Honeycomb-structured solid acid catalysts fabricated via the swelling-induced self-assembly of acidic poly(ionic liquid)s for highly efficient hydrolysis reactions

The development of heterogeneous acid catalysts with higher activity than homogeneous acid catalysts is critical and still challenging. In this study, acidic poly(ionic liquid)s with swelling ability (SAPILs) were designed and synthesized via the free radical copolymerization of ionic liquid monomers, sodium p-styrenesulfonate, and crosslinkers, followed by acidification. The 31P nuclear magnetic resonance chemical shifts of adsorbed trimethylphosphine oxide indicated that the synthesized SAPILs presented moderate and single acid strength.
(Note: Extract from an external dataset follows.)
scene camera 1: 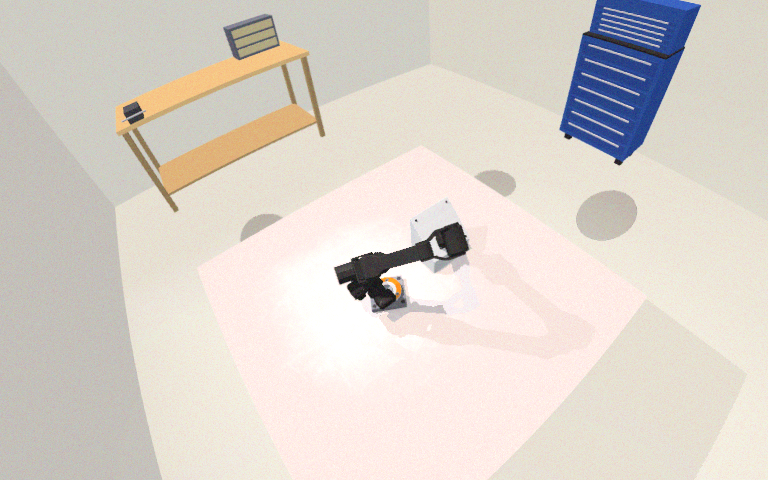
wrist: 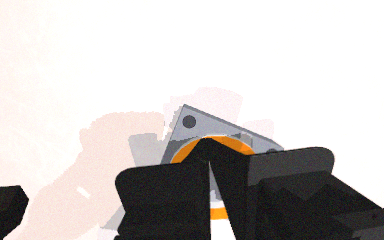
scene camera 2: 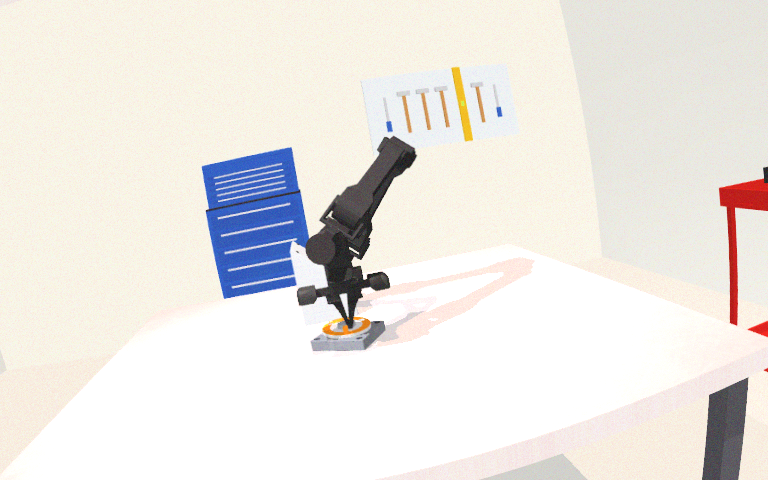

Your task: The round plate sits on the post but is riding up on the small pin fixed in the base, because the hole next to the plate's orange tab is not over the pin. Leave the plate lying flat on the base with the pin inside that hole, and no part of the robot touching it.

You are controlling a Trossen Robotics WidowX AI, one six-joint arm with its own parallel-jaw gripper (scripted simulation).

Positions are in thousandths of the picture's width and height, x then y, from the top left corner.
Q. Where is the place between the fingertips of my gripper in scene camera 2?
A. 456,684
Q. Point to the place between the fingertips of my gripper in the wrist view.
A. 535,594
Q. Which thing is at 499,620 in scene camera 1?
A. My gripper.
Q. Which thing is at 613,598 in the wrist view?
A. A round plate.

The thermogravimetric analysis results in the temperature range of 300–345 °C revealed that the synthesized SAPILs were more stable than the commercial resin Amberlite IR-120(H) (245 °C). Cryogenic scanning electron microscopy testing demonstrated that SAPILs presented unique three-dimensional (3D) honeycomb structure in water, which was ascribed to the swelling-induced self-assembly of the molecules. Moreover, we used SAPILs with micron-sized honeycomb structure in water as catalysts for the hydrolysis of cyclohexyl acetate to cyclohexanol, and determined that their catalytic activity was much higher than that of homogeneous acid catalysts. The equilibrium concentrations of all reaction components inside and outside the synthesized SAPILs were quantitatively analyzed using a series of simulated reaction mixtures. Depending on the reaction mixture, the concentration of cyclohexyl acetate inside SAPIL-1 was 7.5–23.3 times higher than that outside of it, which suggested the high enrichment ability of SAPILs for cyclohexyl acetate. The excellent catalytic performance of SAPILs was attributed to their 3D honeycomb structure in water and high enrichment ability for cyclohexyl acetate, which opened up new avenues for designing highly efficient heterogeneous acid catalysts that could eventually replace conventional homogeneous acid catalysts.